Unnamed: 0,price,bedrooms,bathrooms,sqft_living,floors,waterfront_0,waterfront_1,view_0,view_1,view_2,...,zipcode_98146,zipcode_98148,zipcode_98155,zipcode_98166,zipcode_98168,zipcode_98177,zipcode_98178,zipcode_98188,zipcode_98198,zipcode_98199
0,-0.866717,-0.398737,-1.447464,-0.979835,-0.915427,1,0,1,0,0,...,0,0,0,0,0,0,1,0,0,0
1,-0.005688,-0.398737,0.175607,0.533634,0.936506,1,0,1,0,0,...,0,0,0,0,0,0,0,0,0,0
2,-0.980849,-1.473959,-1.447464,-1.426254,-0.915427,1,0,1,0,0,...,0,0,0,0,0,0,0,0,0,0
3,0.17409,0.676485,1.149449,-0.13055,-0.915427,1,0,1,0,0,...,0,0,0,0,0,0,0,0,0,0
4,-0.081958,-0.398737,-0.149007,-0.435422,-0.915427,1,0,1,0,0,...,0,0,0,0,0,0,0,0,0,0


#### Selecting features and target

In [55]:
Y = house_data_df_normalized['price']
X = house_data_df_normalized[house_data_df_normalized.columns.drop('price')]
print(X.shape)

(21613, 112)


### Splitting into train and test data
#### In the below code, we split the data into train and test set in a ratio of 80:20. 

In [56]:
from sklearn.model_selection import train_test_split
X_train,X_test,Y_train,Y_test = train_test_split(X,Y,test_size=0.2, random_state=100)
X_train.shape , X_test.shape
#output
#((17290, 112), (4323, 112))


((17290, 112), (4323, 112))

### Build a model and evaluate its performance using R-squared
#### The required model is built to predict the house price based on the selected predictors.

In [57]:
#importing required module to build the model
from sklearn.linear_model import LinearRegression

#building and training the model
model = LinearRegression()
model.fit(X_train,Y_train)

#Evaluating the model on the train and test data for R-Squared score 
train_score=model.score(X_train,Y_train)
test_score=model.score(X_test,Y_test)

print('Train Score (R-Squared): ',train_score)
print('Test Score (R-Squared)',test_score)
# sample output
# Train Score (R-Squared):  0.8336987270194174
# Test Score (R-Squared) 0.8313082620280754


Train Score (R-Squared):  0.8336893826290159
Test Score (R-Squared) 0.831282624093431


##### In the above code, the model's performance is evaluated using the R2 measure which was discussed previously.
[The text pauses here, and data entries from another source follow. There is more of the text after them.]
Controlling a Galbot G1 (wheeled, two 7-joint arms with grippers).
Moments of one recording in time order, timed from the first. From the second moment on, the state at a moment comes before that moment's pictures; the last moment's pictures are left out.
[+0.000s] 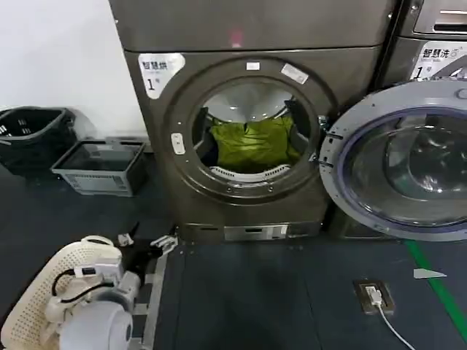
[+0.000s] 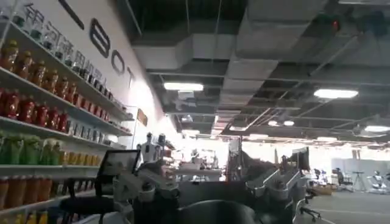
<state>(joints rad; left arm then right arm) 1.31 -1.50 -0.58 -2.28 0.02 0.74 0.10 -1.57 1.04 2.33 1.60 0.41 -0.24 0.01</state>
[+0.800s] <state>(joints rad) 1.29 -1.51 -0.57 -2.27 0.01 0.74 0.10 -1.57 1.05 2.32 1.58 0.41 -0.23 0.03</state>
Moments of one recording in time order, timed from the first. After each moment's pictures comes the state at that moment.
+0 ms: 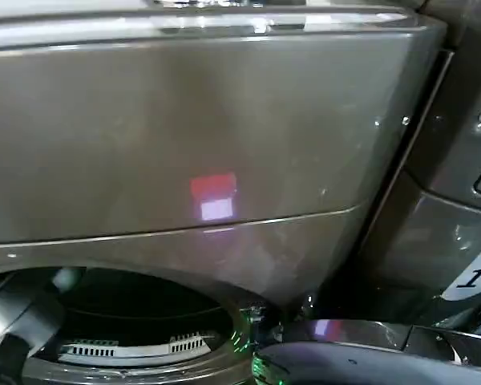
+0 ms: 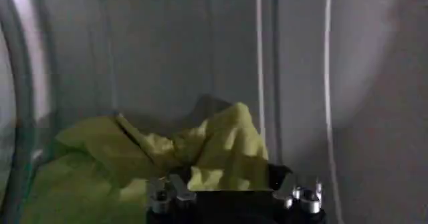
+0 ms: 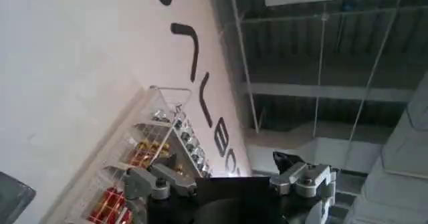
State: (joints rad) left arm -0.06 -1.17 0.49 -0.59 0.25 0.11 1.24; right arm -2.01 0.83 2.64 1.78 0.68 -0.18 -0.14
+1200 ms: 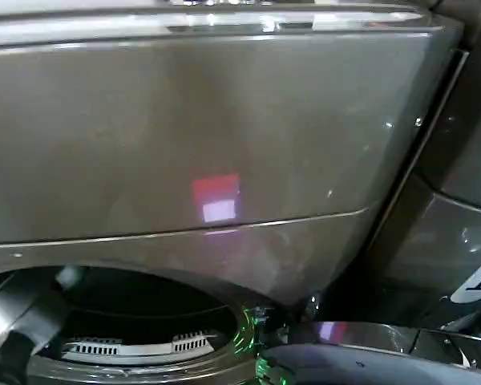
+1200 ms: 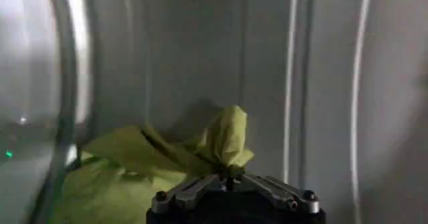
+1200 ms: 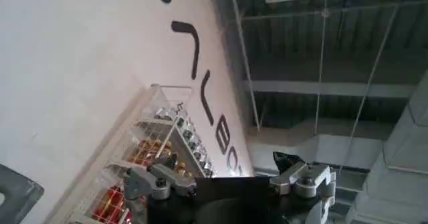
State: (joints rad) left arm 0.13 -1.21 0.13 -0.80 0.05 0.22 0.82; right arm -1.97 0.85 2.60 1.79 0.67 -0.18 -0.14
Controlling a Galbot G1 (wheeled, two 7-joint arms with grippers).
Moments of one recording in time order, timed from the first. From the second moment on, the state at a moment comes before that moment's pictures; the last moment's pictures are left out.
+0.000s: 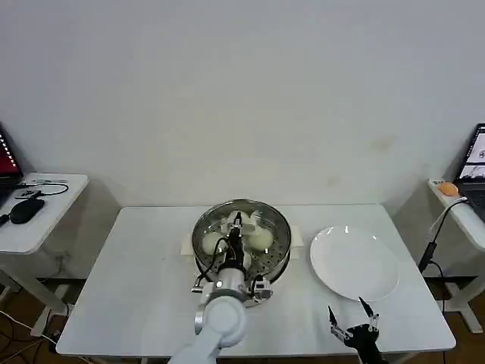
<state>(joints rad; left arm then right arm) 1.01 -1.44 0.07 -1.81 1.48 0.56 0.24 -1.65 1.47 0.75 1.78 -0.07 0.27 -0.25</state>
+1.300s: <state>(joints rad) 1.49 -1.24 -0.34 -2.17 0.41 0.15 -0.16 -1.71 1.42 0.73 1.84 -0.03 0.25 -0.23</state>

Since both the train and test data provides comparable value for R-Squared measure, we can say that the model is not over-fitting.

 

### Evaluating the model performance using RMSE
#### Root Mean Squared Error (RMSE) measure can be used to give an estimate of the average error that can be expected from the model.
![image.png](attachment:image.png)

In [58]:
from sklearn.metrics import mean_squared_error

#root mean square error (RMSE) calculation for train data
train_predictions = model.predict(X_train)
train_RMSE=mean_squared_error(Y_train,train_predictions)**0.5

#root mean square error (RMSE) calculation for test data
test_predictions = model.predict(X_test)
test_RMSE=mean_squared_error(Y_test,test_predictions)**0.5

print('Train RMSE : ',train_RMSE)
print('Test RMSE : ',test_RMSE)
# output
# Train RMSE :  0.4078007927303328
# Test RMSE :  0.4107102720475509


Train RMSE :  0.4078122496368762
Test RMSE :  0.4107414809353975


#### RMSE values also confirm previous observation of the model is not overfitting.